When it comes to the ballroom dance racket, the bigger the dance instructor’s swarmy smile, the more expensive their lessons. Small print leads to large risk in dance contracts. Ballroom dance teachers, whether they are in a studio or these con artists at the recreation centers, don’t teach dance, they just teach you to take their dance lessons.
According to Jeff Allen, “Dance studios are still used as a case study to recognize deceptive trade practices. The Internet has become a common ground for sharing viewpoints. As more dancers are tuned in to the electronic age it will become increasingly more difficult for the bad practices of dances studios, no matter how remote or small their marketplace is, to continue without being noticed, as has been the case until now. Dancers of all levels and of experience have begun to share their opinions concerning the various pluses and minuses of the dance studio and teaching business. The Cash Cows are not coming out well in these news group discussions.”
Ballroom dance teachers in the late 1950's, including the Arthur Murray studios, increasingly came under government scrutiny for the shady practices we increasingly see making a comeback. Hundreds of dance customers, then the government, made allegations that quickly escalated. Dance studios, including Arthur Murray, were using “high-pressure sales, bait and switch tactics and long-term contracts involving then shocking sums of money, $12,000 or more as an initial payment for a lifetime contract.” In 1960, the Federal government ordered the Arthur Murray studios to “stop using bogus contests and high-pressure tactics to sell their dance instruction courses.” In 1962, the California Office of the Attorney General began a statewide effort to “stamp out a dancing school racket that reaped many millions of dollars from gullible customers.” In 1976, Governor Carey of New York State signed a bill “providing dance customers with safeguards in dealing with dance schools.”
I read the articles Feasting at the Public Trough, The Dirty Little Secret of Ballroom Dance, and Get All Those Instructors You Can – or Maybe Not. Webster’s Dictionary defines Sportsmanship as “conduct becoming of a person who is fair, generous, a good loser, and a graceful winner.” These ballroom dance instructors are none. It’s not just the male instructors, it’s the females as well. Which is what happened to both my wife and I. The instructors were sneaky, snooty, used flattery, put her knee in my groin, he brushed his hand over my wife’s breast, she pushed her breasts into my chest, he pushed his groin into my wife’s pelvis. Their purported dance lessons were more like immature sexual manipulations to con us into their next condescending dance lesson. Before we moved to Reno, my wife and I lived in Novato, California. When we decided to get married, for our wedding dance we took ballroom dance lessons at the Novato Recreation Department from Jim Olson. Disgusting. After we later moved to Reno, we went once to Never Enough Ballroom. Same obscene story with Mikel and Suzette. Never again.

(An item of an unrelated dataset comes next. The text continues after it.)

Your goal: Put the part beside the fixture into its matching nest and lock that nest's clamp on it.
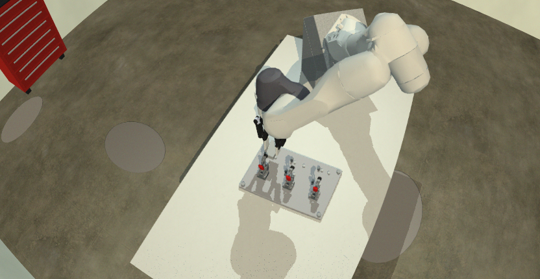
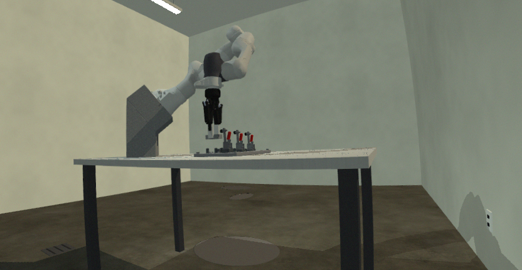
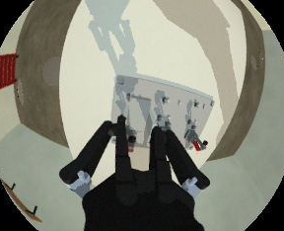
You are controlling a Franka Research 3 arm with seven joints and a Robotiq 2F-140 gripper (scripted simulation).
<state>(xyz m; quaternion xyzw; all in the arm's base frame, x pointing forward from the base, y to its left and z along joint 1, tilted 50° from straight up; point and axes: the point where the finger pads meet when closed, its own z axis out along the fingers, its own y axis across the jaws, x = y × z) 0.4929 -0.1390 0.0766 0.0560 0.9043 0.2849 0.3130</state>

Jeff Allen, “Fawning and flattery are the hallmarks of con men. One must be cautious not to mistake fawning and flattery for encouragement and honesty. The lines of propriety are crossed when all these compliments and accolades are in fact meant to gain the confidence of the student for purposes of sales or extracting funds for other purposes rather than to represent what is really happening to the student. Dancing is learned by gaining the correct physical feeling, not an emotional one.”
My wife and I hike, walk and bicycle together. We meet a much better class of people that way than we ever did in our brief foray into ballroom dance.